Since 2003, Lands' End has seen its health care costs increase as little as 2% to 3% annually, Ms. Wiebe said. At the same time, average health costs nationwide rose at three to four times that rate.

Ms. Wiebe said it is difficult to quantify how much of the savings is directly related to the diabetes program since Lands' End has always had lower-than-average increases in health care costs thanks to its 80,000-square-foot health facility--ground zero for the company's diabetes program.

On any given day, the building is staffed with part-time and contracted nutritionists, fitness trainers and other health professionals who regularly meet with employees. Lands' End charges a nominal fee--$10 for most programs--so employees feel invested in their program.

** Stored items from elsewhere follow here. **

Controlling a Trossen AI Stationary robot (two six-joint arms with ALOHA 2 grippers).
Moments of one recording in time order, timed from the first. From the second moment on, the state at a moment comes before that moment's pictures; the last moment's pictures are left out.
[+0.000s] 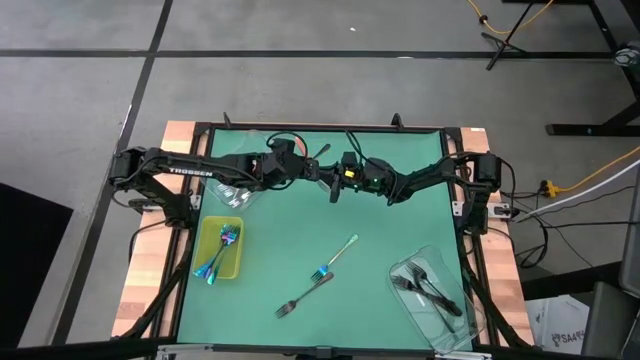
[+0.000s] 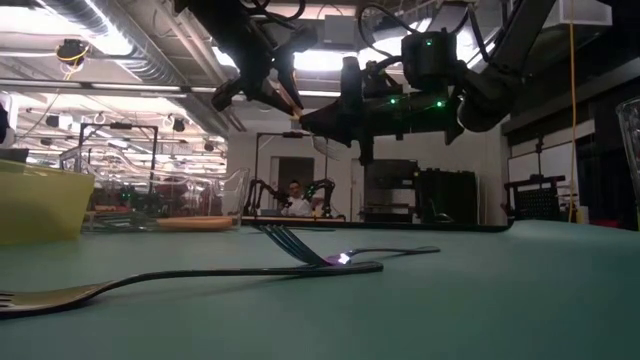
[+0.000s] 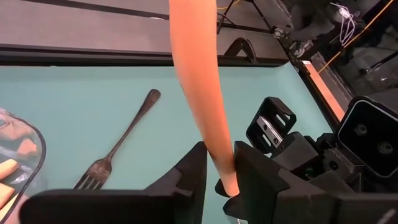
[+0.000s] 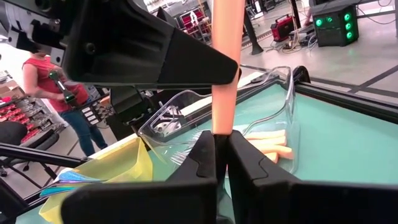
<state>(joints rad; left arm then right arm) 0.14 1.50 1.09 -0.27 -0.61 -1.01 -0.19 1.87 0.79 1.10 -0.03 0.41</state>
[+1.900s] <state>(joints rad) 0.48 1.14 1.09 -0.74 -0.04 -0.70 -0.33 1.87 0.79 0.83 -0.31 0.52</state>
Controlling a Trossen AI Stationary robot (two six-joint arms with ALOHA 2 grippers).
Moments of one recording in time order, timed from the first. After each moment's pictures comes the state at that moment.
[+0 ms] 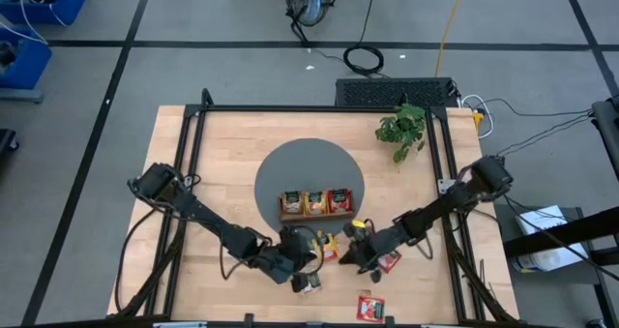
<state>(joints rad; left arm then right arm) -0.54 1.91 1.12 0.04 -0.48 -0.75 0.51 1.79 0.58 0.74 0.10 -0.27</state>
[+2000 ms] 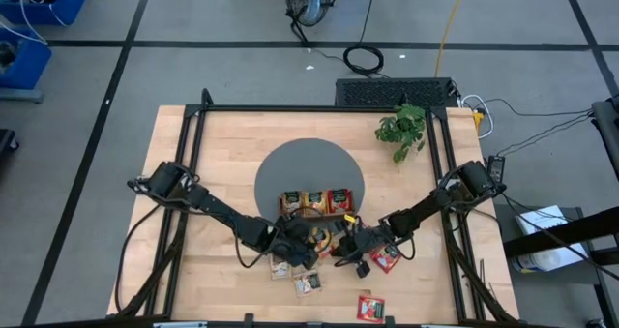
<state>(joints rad) -0.42 1.97 1.14 -0.05 -0.45 -1.01 0.44 1.91 0.65 0.58 0.10 -0.17</state>
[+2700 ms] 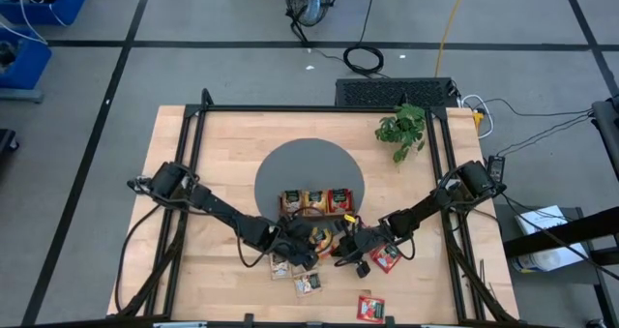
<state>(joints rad) -0.41 1.99 1.14 -0.03 -0.41 -0.98 0.44 1.91 0.65 0.59 0.10 -0.17</state>
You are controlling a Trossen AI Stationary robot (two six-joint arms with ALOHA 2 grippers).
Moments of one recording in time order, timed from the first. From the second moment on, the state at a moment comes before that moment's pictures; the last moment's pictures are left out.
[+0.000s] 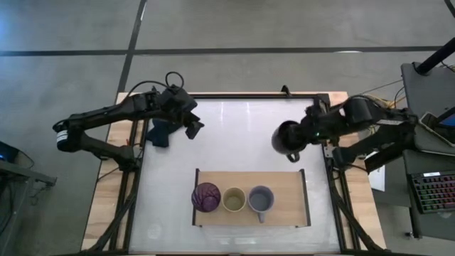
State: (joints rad) left arm 0.33 1.21 1.23 -0.79 0.06 -0.35; right arm 0.14 1.27 1.64 -1.57 0.21 1.56
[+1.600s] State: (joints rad) left arm 0.33 1.27 1.23 -0.78 0.17 -0.23; right arm 0.54 1.35 1.53 -1.57 0.00 2.15
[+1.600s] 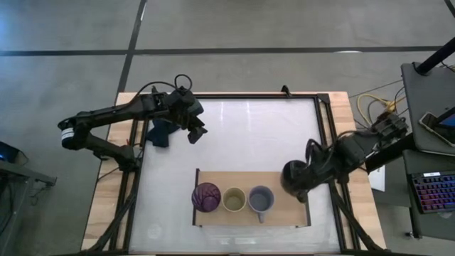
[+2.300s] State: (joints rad) left arm 0.33 1.29 1.23 -0.76 0.17 -0.22; right arm 0.64 1.51 1.61 -1.57 -0.01 2.28
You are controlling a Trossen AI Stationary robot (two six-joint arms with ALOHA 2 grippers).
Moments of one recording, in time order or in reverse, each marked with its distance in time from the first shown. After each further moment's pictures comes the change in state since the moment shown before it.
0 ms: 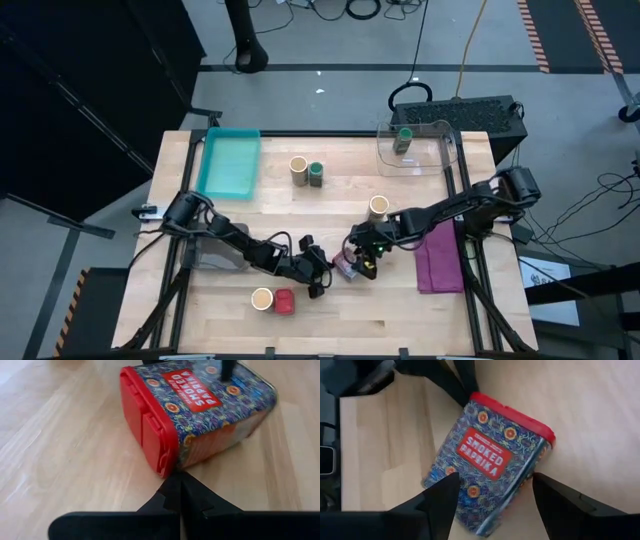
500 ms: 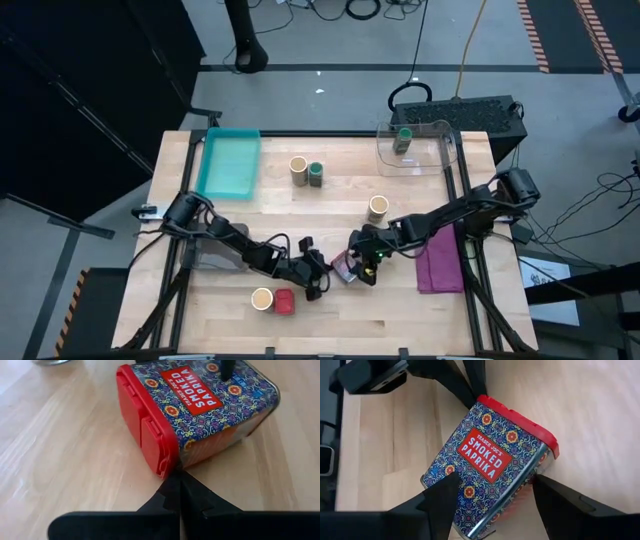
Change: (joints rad) left arm -0.007 -0.006 -0.008 0.057 -0.028 0.106; right arm 0.068 0.010 -0.003 0.076 0.087 -0.027
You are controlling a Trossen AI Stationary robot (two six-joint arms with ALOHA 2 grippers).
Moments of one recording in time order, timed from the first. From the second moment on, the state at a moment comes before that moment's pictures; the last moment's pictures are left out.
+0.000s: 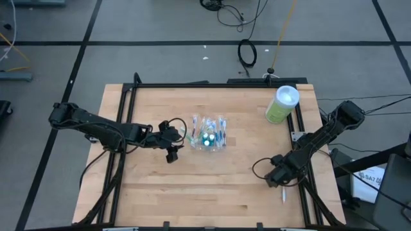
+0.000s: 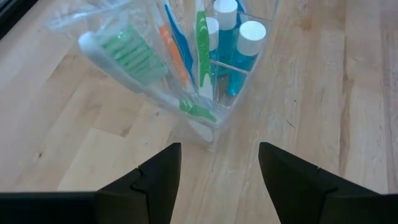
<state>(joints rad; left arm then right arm) -0.17 1.23 0.71 -0.30 -0.31 -0.34 0.69 1.36 0.57 -0.78 -0.21 1.88</state>
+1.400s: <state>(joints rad) -0.17 1.23 0.71 -0.23 -0.31 -0.30 0.39 1.18 0.59 0.66 0.76 0.00</state>
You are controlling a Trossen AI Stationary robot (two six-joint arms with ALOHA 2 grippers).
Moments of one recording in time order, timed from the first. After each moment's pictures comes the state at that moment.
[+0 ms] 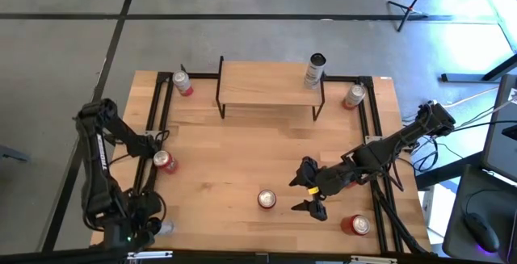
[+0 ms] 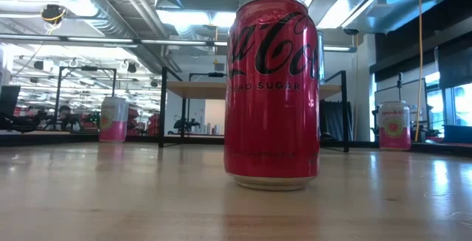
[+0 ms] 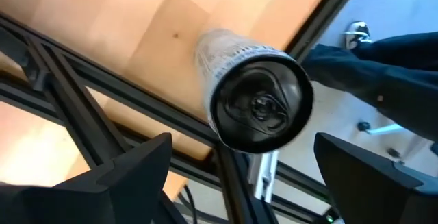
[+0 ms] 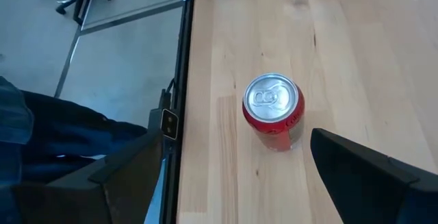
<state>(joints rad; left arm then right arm) -1.19 1.48 1.35 -1.21 0.01 -1.83 0.53 1.44 1.28 -0.55 0.09 0.59</state>
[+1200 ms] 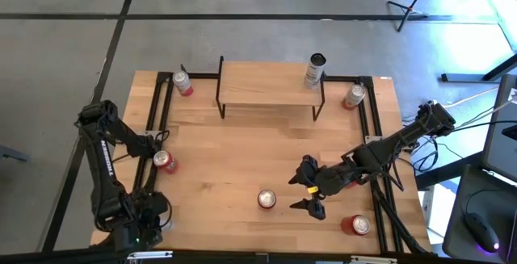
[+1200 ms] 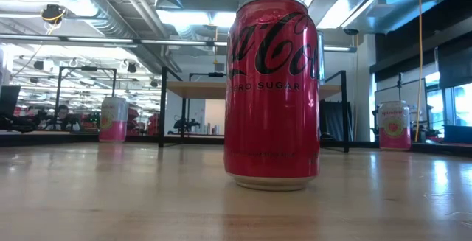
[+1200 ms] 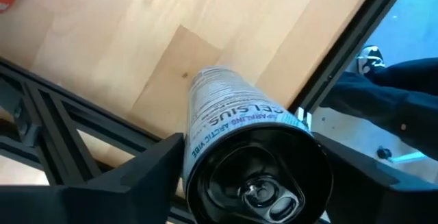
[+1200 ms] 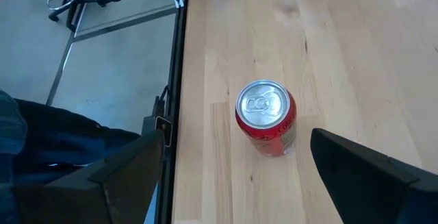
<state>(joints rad) -1.18 1.50 1.22 -1.12 -0.09 -1.80 0.53 1.44 1.28 -0.54 0.12 0.60</state>
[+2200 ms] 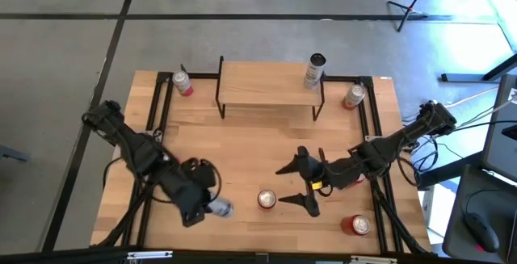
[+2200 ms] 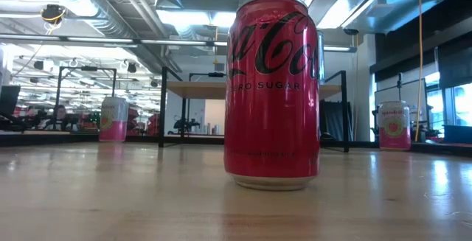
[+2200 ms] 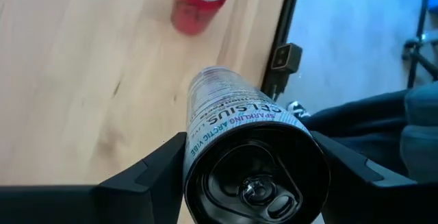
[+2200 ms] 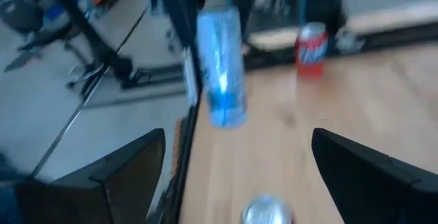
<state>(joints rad) -0.62 1.57 1.77 -1.23 -0.11 -0.96 0.51 1.42 1.32 -0.26 0.30 0.41</state>
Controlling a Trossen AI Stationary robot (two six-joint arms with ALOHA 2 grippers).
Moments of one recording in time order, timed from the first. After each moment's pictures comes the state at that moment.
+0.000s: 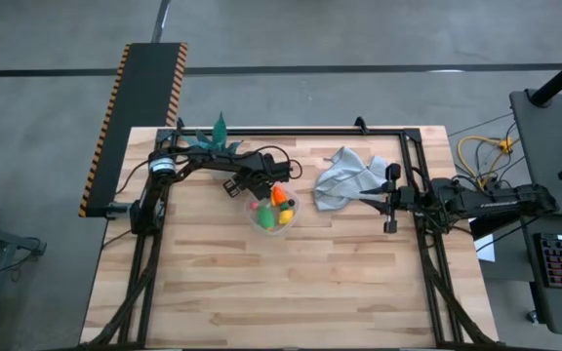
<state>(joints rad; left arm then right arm) 0.30 2.06 1.40 -0.95 -0.55 1.18 0.05 0.35 0.19 0.20 0.13 -0.24</state>
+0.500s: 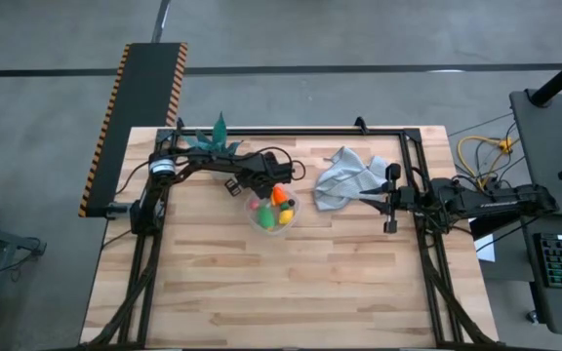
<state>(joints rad) 0.29 2.06 1.42 -0.96 -0.62 1.16 0.05 0.35 0.19 0.20 0.13 -0.24</state>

"The cost has to do with people sticking with a program they have to pay for," she said. "The intention is not to make money, but to keep people involved."

Dr. Pamela Allweiss, a Lexington, Ky.-based consulting physician with the U.S. Centers for Disease Control and Prevention's business health strategy work group, said Lands' End has been a model for companies nationwide.

The program, which Dr. Allweiss helped develop, has been profiled as a success story at, a Web site managed by the Bethesda, Md.-based National Diabetes Education Program sponsored by the CDC and the National Institutes of Health.

Dr. Allweiss credits Ms. Wiebe for her dedication to Lands' End's program.

"I think that she was very proactive and really listened to the employees, and tried to cater the company's program to the employees," Dr. Allweiss said. "It's not just the equipment and the gym; it's the program and it's the support they provide."

When not overseeing the program, Ms. Wiebe spends most of her time working with the company's benefits department, looking for ways to cut costs and improve services for employees.

"I spend a lot of time brainstorming," she said.

Up next, the company plans to create a contract with Kmart Corp.--which also is owned by Lands' End parent Sears, Roebuck & Co.--to have prescription drugs and equipment for diabetes patients delivered to the health center.

"Our hope is always to tighten up the health care piece for our people," Ms. Wiebe said. "It's funny that the goal of the diabetes program is to get people out of the program."